Be prepared to pay big $$$$. You should also research for info on wheel size and style for offset and tire size.


----------



## ROBSGTO (Jul 6, 2008)

04 5gto7 said:


> i want to get a new set of wheels for my '04 but i don't like the styles that fit the stock bolt circle. i really like the torq thrusts from american racing and other 'muscular' looking wheels. a friend told me that american racing will custom make wheels to fit ur hubs. does anyone know is this true?


Please don't buy the Torq Thrusts,they look gay on a GTO IMO.They belong on a gay car..........the Mustang.lol


----------



## caryabhi11 (Apr 2, 2009)

Yeah! It is costly.


----------



## mdbomgoat (Feb 24, 2009)

Cost is going to kill you! Those things are ugly, do your research and you will find better.


----------



## 04 5gto7 (Mar 25, 2009)

aright thanks guys


----------



## 04 5gto7 (Mar 25, 2009)

ROBSGTO said:


> Please don't buy the Torq Thrusts,they look gay on a GTO IMO.They belong on a gay car..........the Mustang.lol


Yeah i kind of figured out later that those wouldn't look so good on that body syle, but im not gonna do anything just yet i was just kickin around some ideas


----------



## ROBSGTO (Jul 6, 2008)

04 5gto7 said:


> Yeah i kind of figured out later that those wouldn't look so good on that body syle, but im not gonna do anything just yet i was just kickin around some ideas


Glad you changed your mind,I think they look funny on a GTO.

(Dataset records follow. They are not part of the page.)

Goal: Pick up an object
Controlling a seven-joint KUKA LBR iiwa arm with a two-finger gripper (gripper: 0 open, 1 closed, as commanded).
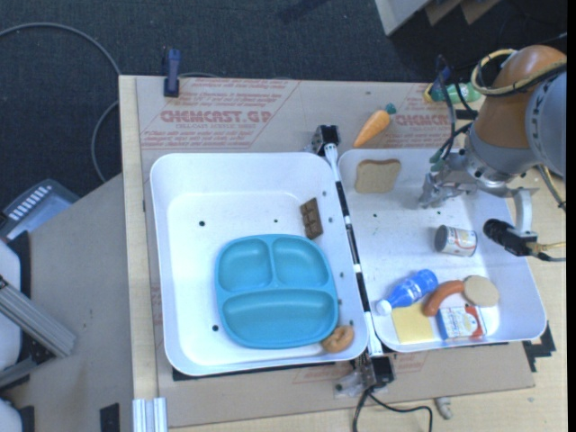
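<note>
Left bin: blue tray, brown block, a pastry at the near rim. Right bin: bread, can, bottle, sausage, cheese slice, small packet. Carrot lies outside on the bench. Gripper hangs over the right bin's far end, between bread and can; nothing seen between its fingers, and their spread I cannot tell. Judgement: pick not yet made; descent, grasp and lift all remain.

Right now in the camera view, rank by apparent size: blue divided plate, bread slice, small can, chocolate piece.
1. blue divided plate, by far the largest
2. bread slice
3. small can
4. chocolate piece, though close to the can, so that order is unsure
</note>
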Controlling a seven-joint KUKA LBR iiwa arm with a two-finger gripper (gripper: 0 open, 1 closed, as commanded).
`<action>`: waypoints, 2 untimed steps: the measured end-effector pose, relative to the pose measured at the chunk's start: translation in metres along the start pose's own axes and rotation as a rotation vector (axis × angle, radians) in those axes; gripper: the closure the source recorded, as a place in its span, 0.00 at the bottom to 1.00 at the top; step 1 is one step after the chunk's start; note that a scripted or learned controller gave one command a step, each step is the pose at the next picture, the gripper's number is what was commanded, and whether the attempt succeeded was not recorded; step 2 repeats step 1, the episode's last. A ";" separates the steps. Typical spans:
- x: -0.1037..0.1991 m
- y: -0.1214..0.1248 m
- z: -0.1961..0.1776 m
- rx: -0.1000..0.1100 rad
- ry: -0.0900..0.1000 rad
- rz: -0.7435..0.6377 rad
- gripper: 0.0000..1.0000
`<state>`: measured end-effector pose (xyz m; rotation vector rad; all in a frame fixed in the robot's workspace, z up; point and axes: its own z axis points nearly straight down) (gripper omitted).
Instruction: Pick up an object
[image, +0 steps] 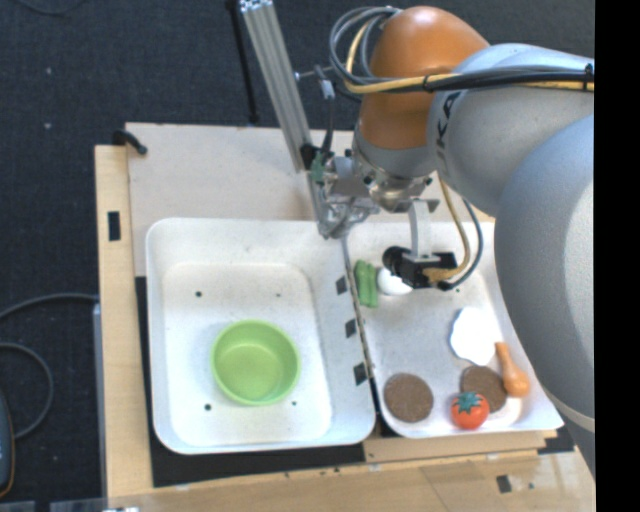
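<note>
- Claw (338, 222): it hangs at the far end of the bins, over the line where the two rims meet. From this slant you cannot tell whether it is open or closed, so treat that as unconfirmed.
- Nearest candidate: a green piece (366, 285) lies in the right bin (430, 335), on its far inner side. It is just beside the shared rim and near the claw.
- Step in hand, as judged: the approach, with no object yet taken.
- Recommendation: move the claw over the right bin before you lower it. The green piece lies close to the bin wall, so a descent on the rim side risks striking plastic instead of closing on the piece. Set the grip across its narrow width.
- Further out in the same bin: a white patch (472, 335) and a carrot (512, 370) lie by the outer wall. Two brown discs (408, 397) and a tomato (469, 410) lie along the near edge. The first disc has bare floor around it and looks the easier alternative.
- Left bin (180, 300): a green bowl (255, 362) lies toward the near end. It is wide, and likely graspable only by its rim.
- Surface (200, 170): a pale board under both bins.
</note>
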<state>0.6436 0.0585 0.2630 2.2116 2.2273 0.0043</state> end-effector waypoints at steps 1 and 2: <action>-0.004 0.000 0.000 0.001 -0.002 0.004 0.00; -0.004 0.000 0.000 0.001 -0.002 0.004 0.00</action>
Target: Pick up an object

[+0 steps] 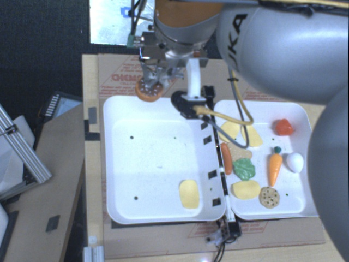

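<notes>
- A round orange-brown disc (148,93), like a biscuit or doughnut, sits between the jaws of the gripper (150,87), clamped, at the far rim of the left bin.
- The left bin (152,146) carries one pale yellow oval piece (189,193) near its front right corner.
- The right bin (297,201) carries a red tomato (283,126), a carrot (274,168), a white egg (294,162), a cookie (269,197), a green leafy piece (245,169), a sausage (226,158) and yellow pieces.
- Both bins rest on cardboard on the counter (65,201).
- The grey arm (283,42) spans the top right.
</notes>
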Motion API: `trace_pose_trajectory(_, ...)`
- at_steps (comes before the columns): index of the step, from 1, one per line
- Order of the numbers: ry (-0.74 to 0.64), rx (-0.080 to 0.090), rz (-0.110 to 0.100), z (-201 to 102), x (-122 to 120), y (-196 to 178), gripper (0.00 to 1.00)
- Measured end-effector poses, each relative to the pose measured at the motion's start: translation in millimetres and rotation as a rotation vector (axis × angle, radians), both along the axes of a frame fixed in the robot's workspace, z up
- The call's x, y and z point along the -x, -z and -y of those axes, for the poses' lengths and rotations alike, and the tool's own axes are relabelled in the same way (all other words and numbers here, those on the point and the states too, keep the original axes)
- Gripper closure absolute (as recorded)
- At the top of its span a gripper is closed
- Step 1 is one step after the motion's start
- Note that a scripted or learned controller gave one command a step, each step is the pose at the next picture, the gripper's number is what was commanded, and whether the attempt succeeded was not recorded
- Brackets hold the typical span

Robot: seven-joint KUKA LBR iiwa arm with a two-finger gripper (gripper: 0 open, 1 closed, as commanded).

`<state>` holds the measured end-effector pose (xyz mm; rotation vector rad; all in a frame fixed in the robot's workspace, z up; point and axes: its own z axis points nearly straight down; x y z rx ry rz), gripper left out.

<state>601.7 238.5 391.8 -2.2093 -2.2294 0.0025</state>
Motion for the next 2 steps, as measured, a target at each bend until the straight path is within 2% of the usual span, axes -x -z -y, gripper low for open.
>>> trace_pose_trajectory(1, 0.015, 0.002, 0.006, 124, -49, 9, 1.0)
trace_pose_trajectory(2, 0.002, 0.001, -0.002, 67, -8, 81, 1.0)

CCWs look great,but are very costly. Check out Ruff Racing and TSW wheels,they have some that look good on a Goat.


----------



## 04 5gto7 (Mar 25, 2009)

ROBSGTO said:


> Glad you changed your mind,I think they look funny on a GTO.
> 
> CCWs look great,but are very costly. Check out Ruff Racing and TSW wheels,they have some that look good on a Goat.


sweet i will thanks


----------



## schufflerbot (Mar 21, 2007)

there are a lot of wheels that fit the BMW (5x120 BP) that will work with the Goat. 

the CSL line isnt too bad, cost wise, compared to the other brands mentioned in here and i think they look light years better than anything else out there. 

check out the V710s, they fit perfectly from what i hear and you cant beat that look. 

good luck! post pics when youve decided and purchased.


----------



## blown goat (Mar 27, 2009)

04 5gto7 said:


> i want to get a new set of wheels for my '04 but i don't like the styles that fit the stock bolt circle. i really like the torq thrusts from american racing and other 'muscular' looking wheels. a friend told me that american racing will custom make wheels to fit ur hubs. does anyone know is this true?


check my thread "finally did wheels" You'll see what I did and how.


----------